After evaluating the needs of India’s top exporters, Chinese imports – while putting intense pressure on uncompetitive Indian companies that burden the rest of the economy – work well with the leading Indian firms that are driving "Make in India."
How can Hong Kong bridge ties between these two economic giants?
India is among Hong Kong and China's major trading partners. This relationship is long-established, dating back to the times of the British East India Company. Trade and investment volumes are steadily growing, with Hong Kong as the facilitator. A point to note here is that not only is trade progressively increasing, it is also progressively diversifying. Several major Indian corporations have established offices in Hong Kong, cementing its role as the gateway to China. Many Indian entrepreneurs in Hong Kong have established joint ventures with mainland Chinese partners.
China has become the world’s third-largest investor economy, with about 60 per cent directed to, or channeled through, Hong Kong. Hong Kong already plays an important role facilitating investment in India, particularly on the part of non-resident Indians. The economic powerhouses of the next century – China and India – have great scope for increasing investment and other business relations. Hong Kong is best placed to play a full part in this process.
Banks in Hong Kong have created special trade development desks to take care of India-related trade in particular. Hong Kong – by virtue of its developed financial markets, the presence of the world's top banks, and its competitive environment, as well as being in a closer time zone to India is uniquely positioned to handle this business.
Hong Kong is a unique place in many ways to manage global business, and the ideal gateway to reach the growing mainland market.

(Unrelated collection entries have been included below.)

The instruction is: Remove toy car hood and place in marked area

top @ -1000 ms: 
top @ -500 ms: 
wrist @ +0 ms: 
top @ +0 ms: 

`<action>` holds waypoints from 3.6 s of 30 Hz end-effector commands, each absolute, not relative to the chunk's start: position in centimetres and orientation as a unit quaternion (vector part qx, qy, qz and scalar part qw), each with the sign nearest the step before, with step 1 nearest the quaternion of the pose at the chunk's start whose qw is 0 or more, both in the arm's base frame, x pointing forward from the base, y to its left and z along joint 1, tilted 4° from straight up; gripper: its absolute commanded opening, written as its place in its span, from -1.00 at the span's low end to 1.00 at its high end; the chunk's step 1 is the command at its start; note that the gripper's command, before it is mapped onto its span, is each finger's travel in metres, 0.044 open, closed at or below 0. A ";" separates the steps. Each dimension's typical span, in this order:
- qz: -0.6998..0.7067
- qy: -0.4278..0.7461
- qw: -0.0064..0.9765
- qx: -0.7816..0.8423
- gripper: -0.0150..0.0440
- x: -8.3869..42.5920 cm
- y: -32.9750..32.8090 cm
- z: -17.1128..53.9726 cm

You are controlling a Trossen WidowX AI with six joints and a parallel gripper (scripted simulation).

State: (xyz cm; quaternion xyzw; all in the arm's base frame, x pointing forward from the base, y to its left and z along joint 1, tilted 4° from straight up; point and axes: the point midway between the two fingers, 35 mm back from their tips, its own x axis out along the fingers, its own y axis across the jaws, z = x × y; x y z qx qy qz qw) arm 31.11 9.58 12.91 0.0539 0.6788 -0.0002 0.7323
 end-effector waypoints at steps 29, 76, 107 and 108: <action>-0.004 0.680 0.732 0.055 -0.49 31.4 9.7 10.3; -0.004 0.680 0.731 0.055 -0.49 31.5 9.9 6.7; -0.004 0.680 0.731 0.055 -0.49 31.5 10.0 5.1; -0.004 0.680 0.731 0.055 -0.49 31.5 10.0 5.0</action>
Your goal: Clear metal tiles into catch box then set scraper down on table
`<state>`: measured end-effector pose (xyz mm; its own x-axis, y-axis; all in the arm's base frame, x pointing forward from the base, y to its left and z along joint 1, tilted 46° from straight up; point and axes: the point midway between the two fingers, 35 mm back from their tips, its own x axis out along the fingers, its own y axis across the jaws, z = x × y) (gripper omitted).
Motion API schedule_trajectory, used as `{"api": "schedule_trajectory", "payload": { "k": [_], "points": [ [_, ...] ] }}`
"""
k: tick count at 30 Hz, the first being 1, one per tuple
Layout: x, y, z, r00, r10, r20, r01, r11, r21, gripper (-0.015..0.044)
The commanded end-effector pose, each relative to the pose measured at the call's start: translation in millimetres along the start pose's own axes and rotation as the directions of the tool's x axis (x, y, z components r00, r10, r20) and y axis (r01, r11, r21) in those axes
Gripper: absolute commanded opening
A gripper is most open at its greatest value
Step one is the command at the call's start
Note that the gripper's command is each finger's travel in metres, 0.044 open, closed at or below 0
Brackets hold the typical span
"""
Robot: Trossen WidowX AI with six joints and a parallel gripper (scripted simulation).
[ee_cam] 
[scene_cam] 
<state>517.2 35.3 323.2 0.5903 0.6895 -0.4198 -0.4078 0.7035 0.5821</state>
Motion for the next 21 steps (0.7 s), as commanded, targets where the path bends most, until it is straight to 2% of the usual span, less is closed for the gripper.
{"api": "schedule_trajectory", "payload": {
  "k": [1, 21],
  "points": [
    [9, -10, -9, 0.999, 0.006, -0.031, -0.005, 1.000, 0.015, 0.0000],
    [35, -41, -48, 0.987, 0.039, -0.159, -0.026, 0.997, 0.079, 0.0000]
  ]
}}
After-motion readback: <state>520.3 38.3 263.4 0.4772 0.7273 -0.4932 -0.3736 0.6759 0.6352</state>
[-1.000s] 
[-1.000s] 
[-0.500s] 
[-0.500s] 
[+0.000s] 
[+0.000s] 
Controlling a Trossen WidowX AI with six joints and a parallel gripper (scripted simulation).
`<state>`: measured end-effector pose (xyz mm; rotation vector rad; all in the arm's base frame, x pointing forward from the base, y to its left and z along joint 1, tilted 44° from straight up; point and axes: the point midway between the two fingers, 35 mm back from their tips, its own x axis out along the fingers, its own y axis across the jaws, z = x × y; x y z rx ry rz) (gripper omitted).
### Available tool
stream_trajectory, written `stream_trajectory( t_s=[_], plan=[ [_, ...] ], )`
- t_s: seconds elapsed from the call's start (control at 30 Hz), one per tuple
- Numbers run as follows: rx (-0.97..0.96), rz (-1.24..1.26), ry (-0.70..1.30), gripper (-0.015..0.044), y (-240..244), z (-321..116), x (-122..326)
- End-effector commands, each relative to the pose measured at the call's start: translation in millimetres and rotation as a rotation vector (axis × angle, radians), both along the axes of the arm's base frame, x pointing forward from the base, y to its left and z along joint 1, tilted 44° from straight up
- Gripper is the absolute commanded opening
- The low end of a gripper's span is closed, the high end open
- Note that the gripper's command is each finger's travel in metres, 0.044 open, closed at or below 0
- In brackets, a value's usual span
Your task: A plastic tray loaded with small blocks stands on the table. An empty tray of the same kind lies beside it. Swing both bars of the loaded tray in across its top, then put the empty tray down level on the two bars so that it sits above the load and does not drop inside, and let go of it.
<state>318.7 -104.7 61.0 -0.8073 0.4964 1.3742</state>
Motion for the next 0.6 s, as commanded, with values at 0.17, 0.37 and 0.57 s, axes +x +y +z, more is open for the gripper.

Hong Kong advocates and practices free trade: a free and liberal investment regime, freedom of capital movement, well-established rule of law, transparent regulations, and low and predictable taxation. Its vibrant culture is a magnet for international business.
India is presently witnessing a revolution of entrepreneurship, creativity and innovation. This has made our manufacturing sector modern and globally competitive and our services sector a powerful instrument of modernisation. These trends are also turning India into a global hub for innovation, design and development, and manufacturing. Hong Kong is a well-established global hub for advanced finance, trade and logistics support. By harnessing our competitive advantage to mutual benefit, the Hong Kong-India relationship offers immense opportunities for collaboration.